Intel announced that it has joined the MLCommons AI Security Working Group and will collaborate with a team of industry and academic experts to establish artificial intelligence security standards and create guidelines for responsible artificial intelligence development.
As a founding member, Intel will contribute its expertise to help create a flexible AI security standards platform to measure the security of AI tools and models, as well as potential risk factors.
As testing matures, the AI safety standards developed by the working group will become an important criterion for society to view AI deployment and security.
Deepak Patil, Intel corporate vice president and general manager of Data Center AI Solutions, said Intel is committed to promoting the responsible development of artificial intelligence so that everyone can use artificial intelligence equally and safely. Intel will view security issues from a comprehensive perspective, while innovating in hardware and software to promote the ecosystem to build trustworthy artificial intelligence.
Due to the ubiquity of large-scale natural language models, it is crucial to connect the entire ecosystem to address the security issues of AI development and deployment. Deepak Patil expressed his willingness to work with the industry to define new processes, methods, and standards to enhance the ubiquitous application of artificial intelligence in the future.
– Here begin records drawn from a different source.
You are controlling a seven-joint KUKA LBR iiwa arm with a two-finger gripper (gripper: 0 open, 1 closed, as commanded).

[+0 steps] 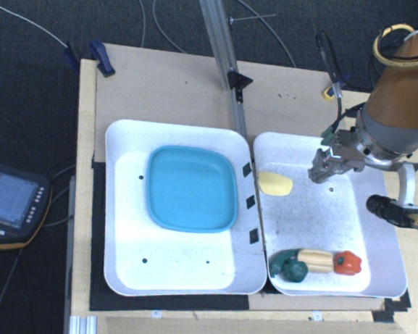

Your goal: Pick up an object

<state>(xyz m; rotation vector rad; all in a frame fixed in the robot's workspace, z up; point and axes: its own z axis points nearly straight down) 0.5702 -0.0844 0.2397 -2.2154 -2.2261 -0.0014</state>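
Grey metal forms the hand (328, 168), which hangs over the far part of the right bin (377, 235), carried by the grey arm (394, 128) with its orange band (406, 71) entering from the right. How far the hand is open cannot be told from this slant, and no object is seen between its parts. Just to the left of the hand, and slightly nearer the camera, a pale yellow rounded object (274, 184) lies on the bin floor beside the left wall. Well toward the near rim from the hand, three objects lie in a row, touching: a dark green lumpy item (289, 267), a tan cylinder (316, 261), and a red tomato-like piece (347, 263). To the right of the hand, a black fitting (391, 210) projects from the arm over the bin. Farther left of the hand, past the divide between the bins, the left bin (124, 264) holds a light blue square plate (192, 189). Both bins rest on the tan bench (165, 86). Beyond the bench's left edge, well away from the hand, a control pendant (5, 207) with a lit screen lies on dark carpet (26, 96).
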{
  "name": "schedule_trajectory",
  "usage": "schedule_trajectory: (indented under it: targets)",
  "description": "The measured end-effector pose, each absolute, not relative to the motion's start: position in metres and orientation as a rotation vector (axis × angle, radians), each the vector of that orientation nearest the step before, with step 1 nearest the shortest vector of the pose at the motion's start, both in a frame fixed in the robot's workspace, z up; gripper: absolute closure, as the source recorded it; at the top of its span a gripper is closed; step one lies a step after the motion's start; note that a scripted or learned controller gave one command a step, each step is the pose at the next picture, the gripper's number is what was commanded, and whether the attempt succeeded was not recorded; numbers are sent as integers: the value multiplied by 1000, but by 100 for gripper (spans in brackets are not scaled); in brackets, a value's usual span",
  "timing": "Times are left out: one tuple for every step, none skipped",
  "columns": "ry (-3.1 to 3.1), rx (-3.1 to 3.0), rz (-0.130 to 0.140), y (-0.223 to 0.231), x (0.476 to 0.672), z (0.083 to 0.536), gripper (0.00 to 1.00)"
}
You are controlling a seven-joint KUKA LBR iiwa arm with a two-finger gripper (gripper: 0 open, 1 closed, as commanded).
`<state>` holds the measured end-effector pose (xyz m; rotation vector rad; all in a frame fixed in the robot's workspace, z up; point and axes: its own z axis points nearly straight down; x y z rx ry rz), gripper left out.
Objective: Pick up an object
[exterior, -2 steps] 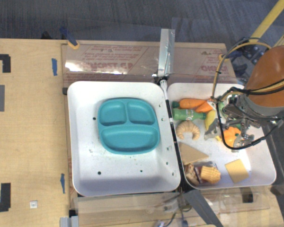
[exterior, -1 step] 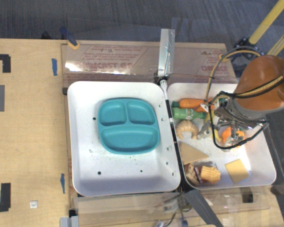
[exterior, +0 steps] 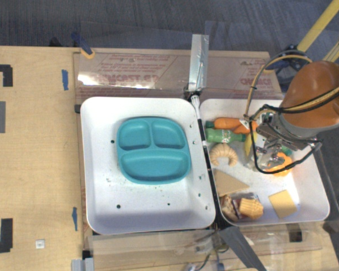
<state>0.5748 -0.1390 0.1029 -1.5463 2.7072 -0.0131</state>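
Note:
My gripper (exterior: 267,158) hangs low in the right bin (exterior: 313,193), below the arm's orange band (exterior: 313,92). It is right over a small orange piece (exterior: 282,164) that peeks out at its lower right. Whether they touch I cannot tell. Left of the gripper lie a carrot (exterior: 228,123), a green item (exterior: 221,135), a tan croissant (exterior: 224,153) and a thin yellow piece (exterior: 248,144). Toward the bin's front sit a yellow cheese wedge (exterior: 283,202), a brown triangular slice (exterior: 230,181) and a corn-like piece (exterior: 250,208).
The left bin (exterior: 101,208) holds a teal divided plate (exterior: 153,149). A metal bracket (exterior: 199,61) stands behind the seam between the two bins. Black cables loop around the wrist (exterior: 288,134). Tan bench board (exterior: 28,151) lies to the left.

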Motion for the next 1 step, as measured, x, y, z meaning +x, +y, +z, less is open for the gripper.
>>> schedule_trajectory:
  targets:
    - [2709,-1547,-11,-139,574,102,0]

To mitigate the societal risks posed by powerful technologies and to responsibly train and deploy large natural language models and tools, the working group will provide a safety rating system to assess the risks posed by new and rapidly evolving artificial intelligence technologies.
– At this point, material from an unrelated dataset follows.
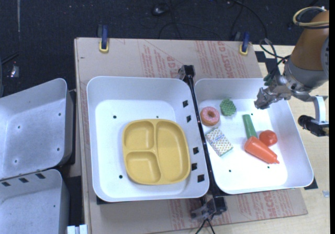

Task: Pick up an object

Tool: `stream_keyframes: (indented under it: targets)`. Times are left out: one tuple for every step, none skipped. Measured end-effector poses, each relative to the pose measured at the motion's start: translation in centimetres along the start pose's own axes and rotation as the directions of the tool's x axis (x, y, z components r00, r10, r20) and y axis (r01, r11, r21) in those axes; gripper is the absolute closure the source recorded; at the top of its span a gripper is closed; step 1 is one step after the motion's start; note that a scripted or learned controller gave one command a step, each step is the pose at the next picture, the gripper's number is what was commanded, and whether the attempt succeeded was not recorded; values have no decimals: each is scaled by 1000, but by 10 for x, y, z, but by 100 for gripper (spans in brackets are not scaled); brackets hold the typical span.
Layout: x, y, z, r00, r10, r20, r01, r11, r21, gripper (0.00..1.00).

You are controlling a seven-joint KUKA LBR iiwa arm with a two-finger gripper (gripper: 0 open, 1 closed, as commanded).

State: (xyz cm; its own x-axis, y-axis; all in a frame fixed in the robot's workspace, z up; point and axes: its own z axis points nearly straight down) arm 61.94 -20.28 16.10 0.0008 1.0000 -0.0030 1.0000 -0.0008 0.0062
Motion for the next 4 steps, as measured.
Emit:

The working group's initial focus will be developing security standards for large natural language models, building on the work of researchers at Stanford University's Center for Foundational Models and the Comprehensive Evaluation of Language Models (HELM) project. Intel will share with the AIS working group its rigorous, cross-disciplinary review process for developing AI models and tools, helping to establish a common set of best practices and standards for evaluating the secure development and deployment of generative AI tools that leverage large natural language models.